Todo esto se enreda aún más, cuando los investigadores también son sospechosos. El republicano Devin Nunes, presidente del Comité de Inteligencia de la Cámara de Representantes, se niega a revelar las fuentes detrás de la información que recibió, según la cual las comunicaciones de Trump y sus aliados podrían haber sido interceptadas por agencias estadunidenses de inteligencia que estaban espiando objetivos extranjeros.

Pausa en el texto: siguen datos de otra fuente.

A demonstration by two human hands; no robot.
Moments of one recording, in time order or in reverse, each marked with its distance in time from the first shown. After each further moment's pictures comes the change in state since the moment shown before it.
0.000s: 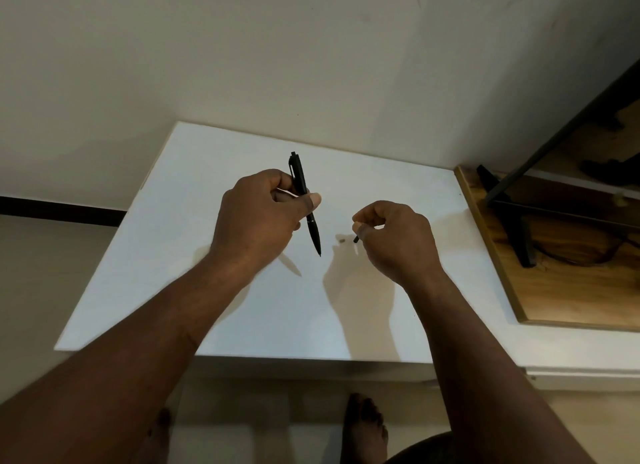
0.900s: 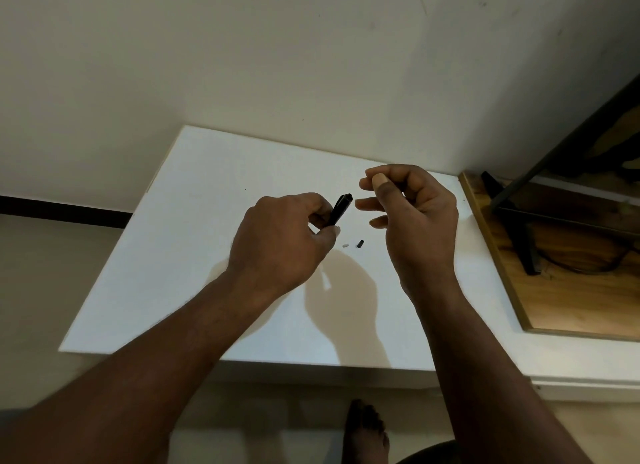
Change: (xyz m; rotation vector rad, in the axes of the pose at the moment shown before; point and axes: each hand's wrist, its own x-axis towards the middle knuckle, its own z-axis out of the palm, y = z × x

El comité que encabeza Nunes está a cargo de una de las investigaciones sobre la interferencia rusa en la elección presidencial, y fue en una audiencia ante este comité donde el jefe de la FBI, James Comey, confirmó por primera vez en público que existe una investigación oficial sobre los vínculos de la campaña de Trump con el gobierno ruso.
La semana pasada, Nunes fue a informar a Trump –a quien apoyó durante la elección y hasta fue integrante de sus equipo de transición– y después dio una conferencia de prensa en la cual afirmó que había visto reportes de inteligencia que indicaban el espionaje posiblemente incidental del círculo de Trump, todo antes de hablarlo con los otros integrantes del comité.
Ayer admitió que había estado en algún lugar de la Casa Blanca cuando revisó esa documentación de inteligencia. Como resultado, su contraparte demócrata, el representante Adam Schiff, llamó a que Nunes se recusara de la investigación sobre Trump y los rusos, algo que se negó a hacer. Sin embargo, anunció que por ahora está suspendiendo las próximas audiencias programadas sobre el asunto ante el comité.
A la vez, el Washington Post reveló que la Casa Blanca había buscado bloquear el testimonio de la ex procuradora general en funciones Sally Yates sobre el asunto de los vínculos de asociados de Trump con los rusos ante el comité de Nunes. Este martes, la Casa Blanca rechazó la versión al calificarla de ciento por ciento falsa.
No podría faltar un tuit de Trump en todo esto: anoche publicó un par con el alegato de que los comités legislativos deberían investigar mejor los supuestos vínculos rusos de Bill y Hillary Clinton, en lugar de los suyos, y subrayó que la nota Trump-Rusia es un engaño.